Set out exactly every line of the entries below, starting at the line that holds "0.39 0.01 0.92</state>" and stopping after the line that holds "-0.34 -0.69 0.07".

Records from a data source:
>>>>
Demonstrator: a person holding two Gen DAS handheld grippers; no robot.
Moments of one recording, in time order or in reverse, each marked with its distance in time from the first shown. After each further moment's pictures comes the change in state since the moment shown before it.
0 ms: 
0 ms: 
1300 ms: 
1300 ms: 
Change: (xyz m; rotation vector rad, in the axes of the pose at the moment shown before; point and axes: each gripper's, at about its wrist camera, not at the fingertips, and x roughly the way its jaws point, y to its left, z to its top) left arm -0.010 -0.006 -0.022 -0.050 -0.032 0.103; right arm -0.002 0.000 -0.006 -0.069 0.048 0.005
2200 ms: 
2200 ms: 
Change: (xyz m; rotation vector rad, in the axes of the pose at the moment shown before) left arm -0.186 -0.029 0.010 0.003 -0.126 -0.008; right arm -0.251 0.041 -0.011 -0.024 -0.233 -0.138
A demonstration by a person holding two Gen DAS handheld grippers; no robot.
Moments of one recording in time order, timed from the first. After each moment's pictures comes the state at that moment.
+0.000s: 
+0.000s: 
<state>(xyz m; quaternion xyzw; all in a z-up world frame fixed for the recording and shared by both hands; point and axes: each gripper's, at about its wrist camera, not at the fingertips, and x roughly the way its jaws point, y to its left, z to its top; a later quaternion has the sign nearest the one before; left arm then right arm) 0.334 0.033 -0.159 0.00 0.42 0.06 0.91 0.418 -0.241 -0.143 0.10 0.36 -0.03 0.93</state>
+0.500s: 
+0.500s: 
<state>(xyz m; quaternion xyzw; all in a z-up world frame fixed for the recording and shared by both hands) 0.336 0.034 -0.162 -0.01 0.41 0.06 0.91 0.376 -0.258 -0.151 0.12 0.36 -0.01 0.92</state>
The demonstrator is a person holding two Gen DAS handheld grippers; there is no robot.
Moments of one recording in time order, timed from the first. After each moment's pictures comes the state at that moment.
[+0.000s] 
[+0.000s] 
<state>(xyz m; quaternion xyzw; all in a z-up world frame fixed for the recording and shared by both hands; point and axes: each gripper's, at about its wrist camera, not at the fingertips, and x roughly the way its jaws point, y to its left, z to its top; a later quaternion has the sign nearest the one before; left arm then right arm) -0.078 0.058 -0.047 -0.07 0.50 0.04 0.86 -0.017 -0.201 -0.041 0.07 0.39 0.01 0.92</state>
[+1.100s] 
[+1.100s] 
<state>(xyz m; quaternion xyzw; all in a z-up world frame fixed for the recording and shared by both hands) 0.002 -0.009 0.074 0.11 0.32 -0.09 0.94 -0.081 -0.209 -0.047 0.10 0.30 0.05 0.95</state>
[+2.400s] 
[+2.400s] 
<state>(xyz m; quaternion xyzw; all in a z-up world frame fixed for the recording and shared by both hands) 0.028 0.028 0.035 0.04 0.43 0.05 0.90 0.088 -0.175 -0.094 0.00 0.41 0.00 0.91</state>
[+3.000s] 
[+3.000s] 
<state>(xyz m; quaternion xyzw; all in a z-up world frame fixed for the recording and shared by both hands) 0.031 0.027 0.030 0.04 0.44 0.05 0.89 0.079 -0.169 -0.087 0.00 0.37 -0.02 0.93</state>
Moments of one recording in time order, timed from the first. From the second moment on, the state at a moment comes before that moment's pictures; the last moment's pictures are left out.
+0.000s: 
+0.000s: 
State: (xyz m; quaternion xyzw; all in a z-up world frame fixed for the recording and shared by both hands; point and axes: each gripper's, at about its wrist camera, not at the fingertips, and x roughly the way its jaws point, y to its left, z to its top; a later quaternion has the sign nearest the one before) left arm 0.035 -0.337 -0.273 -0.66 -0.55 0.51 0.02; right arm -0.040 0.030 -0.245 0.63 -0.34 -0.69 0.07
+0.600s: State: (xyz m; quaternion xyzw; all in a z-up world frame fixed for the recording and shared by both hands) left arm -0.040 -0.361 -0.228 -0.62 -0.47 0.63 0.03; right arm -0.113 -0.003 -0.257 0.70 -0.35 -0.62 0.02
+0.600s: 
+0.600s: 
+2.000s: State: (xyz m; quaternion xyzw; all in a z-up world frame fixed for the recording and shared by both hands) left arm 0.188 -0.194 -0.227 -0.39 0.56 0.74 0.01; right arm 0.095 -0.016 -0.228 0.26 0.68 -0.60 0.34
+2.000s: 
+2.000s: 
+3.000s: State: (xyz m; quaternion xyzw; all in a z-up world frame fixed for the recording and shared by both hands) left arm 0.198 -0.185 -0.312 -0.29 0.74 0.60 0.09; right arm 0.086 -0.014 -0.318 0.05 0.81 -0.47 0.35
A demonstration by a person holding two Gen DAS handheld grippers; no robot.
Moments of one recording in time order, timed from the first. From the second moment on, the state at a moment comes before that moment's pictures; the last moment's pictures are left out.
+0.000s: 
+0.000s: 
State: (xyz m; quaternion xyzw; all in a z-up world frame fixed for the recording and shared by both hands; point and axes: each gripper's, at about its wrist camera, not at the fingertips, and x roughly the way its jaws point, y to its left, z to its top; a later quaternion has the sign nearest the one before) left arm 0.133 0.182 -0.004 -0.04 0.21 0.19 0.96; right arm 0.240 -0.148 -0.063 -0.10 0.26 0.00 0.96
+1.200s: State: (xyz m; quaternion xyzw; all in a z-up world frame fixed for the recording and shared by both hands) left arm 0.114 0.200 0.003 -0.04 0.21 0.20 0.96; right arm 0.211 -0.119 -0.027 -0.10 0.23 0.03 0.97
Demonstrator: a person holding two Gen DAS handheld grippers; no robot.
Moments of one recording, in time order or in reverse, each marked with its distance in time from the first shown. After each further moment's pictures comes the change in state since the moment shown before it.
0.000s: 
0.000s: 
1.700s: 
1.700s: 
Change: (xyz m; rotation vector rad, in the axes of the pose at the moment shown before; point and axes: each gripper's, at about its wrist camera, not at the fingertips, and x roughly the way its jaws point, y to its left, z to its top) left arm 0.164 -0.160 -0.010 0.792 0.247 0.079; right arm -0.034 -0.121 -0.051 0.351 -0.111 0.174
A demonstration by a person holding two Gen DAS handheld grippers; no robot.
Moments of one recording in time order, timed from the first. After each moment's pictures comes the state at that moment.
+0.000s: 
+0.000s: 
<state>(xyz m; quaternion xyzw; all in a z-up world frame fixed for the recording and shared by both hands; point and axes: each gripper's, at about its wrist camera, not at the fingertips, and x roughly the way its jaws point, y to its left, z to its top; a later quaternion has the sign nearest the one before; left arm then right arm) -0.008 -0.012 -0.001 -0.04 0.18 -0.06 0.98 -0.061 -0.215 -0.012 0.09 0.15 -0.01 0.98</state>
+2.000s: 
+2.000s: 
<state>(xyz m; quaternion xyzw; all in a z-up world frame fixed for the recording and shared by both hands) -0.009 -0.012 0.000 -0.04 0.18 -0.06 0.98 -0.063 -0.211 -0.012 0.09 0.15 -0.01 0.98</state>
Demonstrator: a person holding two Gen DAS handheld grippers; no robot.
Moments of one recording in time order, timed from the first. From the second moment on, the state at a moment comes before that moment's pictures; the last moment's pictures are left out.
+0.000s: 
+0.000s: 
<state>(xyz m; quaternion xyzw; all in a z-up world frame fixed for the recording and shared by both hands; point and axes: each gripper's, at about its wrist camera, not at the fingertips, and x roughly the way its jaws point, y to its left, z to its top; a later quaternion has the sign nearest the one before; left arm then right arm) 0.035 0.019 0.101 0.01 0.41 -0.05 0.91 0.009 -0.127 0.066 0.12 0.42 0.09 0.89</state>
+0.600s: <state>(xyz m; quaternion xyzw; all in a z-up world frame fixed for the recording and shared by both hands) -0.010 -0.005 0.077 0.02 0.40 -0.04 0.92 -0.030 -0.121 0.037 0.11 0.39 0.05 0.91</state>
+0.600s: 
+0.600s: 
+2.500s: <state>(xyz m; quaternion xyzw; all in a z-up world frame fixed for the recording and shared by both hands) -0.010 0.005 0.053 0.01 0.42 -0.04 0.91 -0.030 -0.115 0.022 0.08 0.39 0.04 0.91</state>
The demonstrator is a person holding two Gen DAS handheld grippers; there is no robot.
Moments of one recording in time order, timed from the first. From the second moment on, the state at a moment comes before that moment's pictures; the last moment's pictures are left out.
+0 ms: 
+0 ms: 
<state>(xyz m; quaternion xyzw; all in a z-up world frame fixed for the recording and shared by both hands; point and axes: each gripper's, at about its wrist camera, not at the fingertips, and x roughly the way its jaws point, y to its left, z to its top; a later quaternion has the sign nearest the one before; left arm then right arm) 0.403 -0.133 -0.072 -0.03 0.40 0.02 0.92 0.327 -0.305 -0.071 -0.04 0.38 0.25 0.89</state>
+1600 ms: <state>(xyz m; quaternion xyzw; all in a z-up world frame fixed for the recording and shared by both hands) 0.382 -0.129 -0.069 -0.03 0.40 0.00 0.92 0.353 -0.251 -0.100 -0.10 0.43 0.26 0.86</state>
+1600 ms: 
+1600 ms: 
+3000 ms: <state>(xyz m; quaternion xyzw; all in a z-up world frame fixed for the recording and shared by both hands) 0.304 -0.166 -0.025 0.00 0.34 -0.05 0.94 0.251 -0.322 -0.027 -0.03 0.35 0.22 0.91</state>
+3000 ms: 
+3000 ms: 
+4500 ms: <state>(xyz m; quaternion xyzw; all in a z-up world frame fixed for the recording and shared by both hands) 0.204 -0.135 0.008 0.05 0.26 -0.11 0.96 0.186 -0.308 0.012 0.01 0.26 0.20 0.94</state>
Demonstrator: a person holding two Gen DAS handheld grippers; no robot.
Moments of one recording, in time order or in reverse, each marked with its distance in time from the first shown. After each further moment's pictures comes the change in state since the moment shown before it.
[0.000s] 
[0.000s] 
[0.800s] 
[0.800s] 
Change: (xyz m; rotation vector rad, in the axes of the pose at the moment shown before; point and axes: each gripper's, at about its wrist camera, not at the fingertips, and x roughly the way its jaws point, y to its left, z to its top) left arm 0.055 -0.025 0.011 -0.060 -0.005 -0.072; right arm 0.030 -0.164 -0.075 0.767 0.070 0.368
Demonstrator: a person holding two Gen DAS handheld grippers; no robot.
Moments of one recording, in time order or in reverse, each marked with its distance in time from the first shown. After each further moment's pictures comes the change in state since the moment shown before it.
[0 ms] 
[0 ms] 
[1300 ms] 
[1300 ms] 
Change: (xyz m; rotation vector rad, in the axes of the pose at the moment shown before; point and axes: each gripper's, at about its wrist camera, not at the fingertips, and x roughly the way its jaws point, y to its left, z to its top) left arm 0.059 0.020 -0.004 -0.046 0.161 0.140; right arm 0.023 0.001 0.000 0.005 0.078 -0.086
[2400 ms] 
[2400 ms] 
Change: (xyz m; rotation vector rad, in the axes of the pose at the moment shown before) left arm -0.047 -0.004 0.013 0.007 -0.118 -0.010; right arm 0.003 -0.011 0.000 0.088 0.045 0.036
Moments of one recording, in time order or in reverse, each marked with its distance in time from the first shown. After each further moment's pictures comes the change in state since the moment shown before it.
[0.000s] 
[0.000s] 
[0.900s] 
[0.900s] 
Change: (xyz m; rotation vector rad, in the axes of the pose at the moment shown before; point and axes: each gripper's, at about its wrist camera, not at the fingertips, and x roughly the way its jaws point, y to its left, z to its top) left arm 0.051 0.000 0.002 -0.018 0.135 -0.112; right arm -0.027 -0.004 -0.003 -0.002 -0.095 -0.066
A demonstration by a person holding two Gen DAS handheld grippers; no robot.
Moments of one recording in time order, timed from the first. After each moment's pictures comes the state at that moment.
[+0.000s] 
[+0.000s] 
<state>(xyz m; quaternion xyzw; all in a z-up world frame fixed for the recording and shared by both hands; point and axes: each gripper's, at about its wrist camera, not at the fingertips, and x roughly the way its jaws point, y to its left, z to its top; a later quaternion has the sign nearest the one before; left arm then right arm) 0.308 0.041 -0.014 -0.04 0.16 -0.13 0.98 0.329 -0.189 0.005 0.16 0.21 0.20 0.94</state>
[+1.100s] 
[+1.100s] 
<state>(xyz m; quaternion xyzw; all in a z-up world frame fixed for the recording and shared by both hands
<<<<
ANSWER SPACE:
<state>(xyz m; quaternion xyzw; all in a z-up world frame fixed for the recording and shared by both hands; point and axes: each gripper's, at about its wrist camera, not at the fingertips, and x roughly the way its jaws point, y to its left, z to its top; a later quaternion has the sign nearest the one before; left arm then right arm) -0.078 0.058 -0.047 -0.07 0.50 0.04 0.86 -0.017 -0.201 -0.041 0.07 0.39 0.01 0.92</state>
[+1.100s] 
[+1.100s] 
<state>(xyz m; quaternion xyzw; all in a z-up world frame fixed for the recording and shared by both hands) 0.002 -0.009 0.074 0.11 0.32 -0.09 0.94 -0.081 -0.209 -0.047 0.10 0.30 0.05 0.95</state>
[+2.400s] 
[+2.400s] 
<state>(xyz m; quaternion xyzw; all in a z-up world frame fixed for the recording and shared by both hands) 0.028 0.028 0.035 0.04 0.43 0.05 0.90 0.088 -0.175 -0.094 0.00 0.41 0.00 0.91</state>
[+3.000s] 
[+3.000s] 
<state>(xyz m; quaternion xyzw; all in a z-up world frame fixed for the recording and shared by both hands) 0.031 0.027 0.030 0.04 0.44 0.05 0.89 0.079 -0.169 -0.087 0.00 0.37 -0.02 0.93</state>
Moments of one recording in time order, timed from the first. From the second moment on, the state at a moment comes before that moment's pictures; the last moment's pictures are left out.
+0.000s: 
+0.000s: 
State: (xyz m; quaternion xyzw; all in a z-up world frame fixed for the recording and shared by both hands; point and axes: each gripper's, at about its wrist camera, not at the fingertips, and x roughly the way its jaws point, y to its left, z to its top; a later quaternion has the sign nearest the one before) left arm 0.035 -0.337 -0.273 -0.66 -0.55 0.51 0.02; right arm -0.040 0.030 -0.245 0.63 -0.34 -0.69 0.07

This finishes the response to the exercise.